**Data for analysis**

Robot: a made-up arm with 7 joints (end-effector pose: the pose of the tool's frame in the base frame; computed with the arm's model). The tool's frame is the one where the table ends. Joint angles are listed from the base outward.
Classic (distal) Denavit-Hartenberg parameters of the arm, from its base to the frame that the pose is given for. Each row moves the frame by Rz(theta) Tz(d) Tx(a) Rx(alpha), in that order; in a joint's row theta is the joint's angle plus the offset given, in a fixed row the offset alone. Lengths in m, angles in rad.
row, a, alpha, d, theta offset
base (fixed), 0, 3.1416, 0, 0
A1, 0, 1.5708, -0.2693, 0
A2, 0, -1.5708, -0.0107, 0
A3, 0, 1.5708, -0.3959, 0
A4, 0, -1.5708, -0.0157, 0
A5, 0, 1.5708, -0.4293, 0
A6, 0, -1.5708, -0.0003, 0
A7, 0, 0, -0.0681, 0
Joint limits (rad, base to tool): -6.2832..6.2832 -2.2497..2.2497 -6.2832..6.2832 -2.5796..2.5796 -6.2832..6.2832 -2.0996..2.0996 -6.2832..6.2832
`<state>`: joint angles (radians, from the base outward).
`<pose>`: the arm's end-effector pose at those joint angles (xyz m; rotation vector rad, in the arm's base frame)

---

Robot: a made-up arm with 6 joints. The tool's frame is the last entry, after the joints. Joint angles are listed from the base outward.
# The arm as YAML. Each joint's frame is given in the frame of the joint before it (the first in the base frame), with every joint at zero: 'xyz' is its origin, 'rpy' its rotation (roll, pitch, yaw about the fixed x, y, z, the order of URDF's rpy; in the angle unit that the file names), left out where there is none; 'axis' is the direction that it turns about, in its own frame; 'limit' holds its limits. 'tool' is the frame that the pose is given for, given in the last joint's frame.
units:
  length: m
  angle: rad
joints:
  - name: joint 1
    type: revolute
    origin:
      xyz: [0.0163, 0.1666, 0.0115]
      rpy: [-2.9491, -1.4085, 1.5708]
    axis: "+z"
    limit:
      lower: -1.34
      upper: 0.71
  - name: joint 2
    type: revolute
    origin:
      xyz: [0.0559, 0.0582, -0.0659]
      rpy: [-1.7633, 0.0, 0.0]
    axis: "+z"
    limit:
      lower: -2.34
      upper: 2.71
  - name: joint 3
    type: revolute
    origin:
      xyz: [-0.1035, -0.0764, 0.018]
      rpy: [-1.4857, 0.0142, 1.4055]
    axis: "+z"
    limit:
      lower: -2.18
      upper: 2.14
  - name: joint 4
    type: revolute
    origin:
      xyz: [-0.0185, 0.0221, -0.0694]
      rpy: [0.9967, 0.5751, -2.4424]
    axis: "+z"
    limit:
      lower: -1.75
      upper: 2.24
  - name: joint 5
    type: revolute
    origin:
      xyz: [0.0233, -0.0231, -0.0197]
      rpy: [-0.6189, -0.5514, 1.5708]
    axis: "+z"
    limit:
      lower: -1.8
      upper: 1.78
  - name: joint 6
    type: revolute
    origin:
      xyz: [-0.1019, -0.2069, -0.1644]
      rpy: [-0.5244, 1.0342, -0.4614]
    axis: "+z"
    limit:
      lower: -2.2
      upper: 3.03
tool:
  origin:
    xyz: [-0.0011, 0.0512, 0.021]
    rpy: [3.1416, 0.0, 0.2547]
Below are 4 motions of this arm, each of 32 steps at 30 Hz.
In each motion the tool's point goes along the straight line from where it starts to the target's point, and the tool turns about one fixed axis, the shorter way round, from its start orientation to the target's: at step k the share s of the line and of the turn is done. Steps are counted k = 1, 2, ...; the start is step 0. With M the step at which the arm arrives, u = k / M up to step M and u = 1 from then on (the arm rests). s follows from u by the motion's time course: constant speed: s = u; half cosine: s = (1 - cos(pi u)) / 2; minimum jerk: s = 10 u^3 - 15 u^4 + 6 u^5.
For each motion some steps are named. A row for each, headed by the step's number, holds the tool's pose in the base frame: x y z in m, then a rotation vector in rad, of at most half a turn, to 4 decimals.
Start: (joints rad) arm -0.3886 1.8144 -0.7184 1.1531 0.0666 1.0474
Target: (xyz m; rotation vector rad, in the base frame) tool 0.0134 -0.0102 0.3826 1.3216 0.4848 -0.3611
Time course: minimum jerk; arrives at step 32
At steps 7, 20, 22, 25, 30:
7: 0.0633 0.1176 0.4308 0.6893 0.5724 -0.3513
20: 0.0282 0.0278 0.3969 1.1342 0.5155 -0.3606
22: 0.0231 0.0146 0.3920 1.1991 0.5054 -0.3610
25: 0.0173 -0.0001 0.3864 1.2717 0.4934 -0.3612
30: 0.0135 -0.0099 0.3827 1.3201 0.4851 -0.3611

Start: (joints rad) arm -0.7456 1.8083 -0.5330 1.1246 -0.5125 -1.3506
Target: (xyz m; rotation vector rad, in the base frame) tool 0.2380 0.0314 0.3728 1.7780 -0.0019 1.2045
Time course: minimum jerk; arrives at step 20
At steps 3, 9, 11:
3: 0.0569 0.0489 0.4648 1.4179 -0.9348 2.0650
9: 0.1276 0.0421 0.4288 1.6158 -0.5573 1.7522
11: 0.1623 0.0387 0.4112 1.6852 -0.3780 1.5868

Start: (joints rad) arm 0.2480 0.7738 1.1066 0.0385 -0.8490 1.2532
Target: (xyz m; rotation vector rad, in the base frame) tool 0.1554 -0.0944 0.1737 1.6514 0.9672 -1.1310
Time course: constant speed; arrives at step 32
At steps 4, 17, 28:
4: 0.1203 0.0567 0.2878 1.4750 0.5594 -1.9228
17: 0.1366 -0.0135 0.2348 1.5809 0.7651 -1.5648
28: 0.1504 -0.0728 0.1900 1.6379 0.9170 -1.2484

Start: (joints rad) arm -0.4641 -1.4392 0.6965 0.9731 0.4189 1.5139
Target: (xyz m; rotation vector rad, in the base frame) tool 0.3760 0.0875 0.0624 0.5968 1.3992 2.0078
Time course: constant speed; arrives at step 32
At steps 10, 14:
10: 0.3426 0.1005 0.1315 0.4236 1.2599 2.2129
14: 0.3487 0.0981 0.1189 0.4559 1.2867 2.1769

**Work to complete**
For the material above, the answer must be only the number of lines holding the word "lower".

**Result for this exercise**
6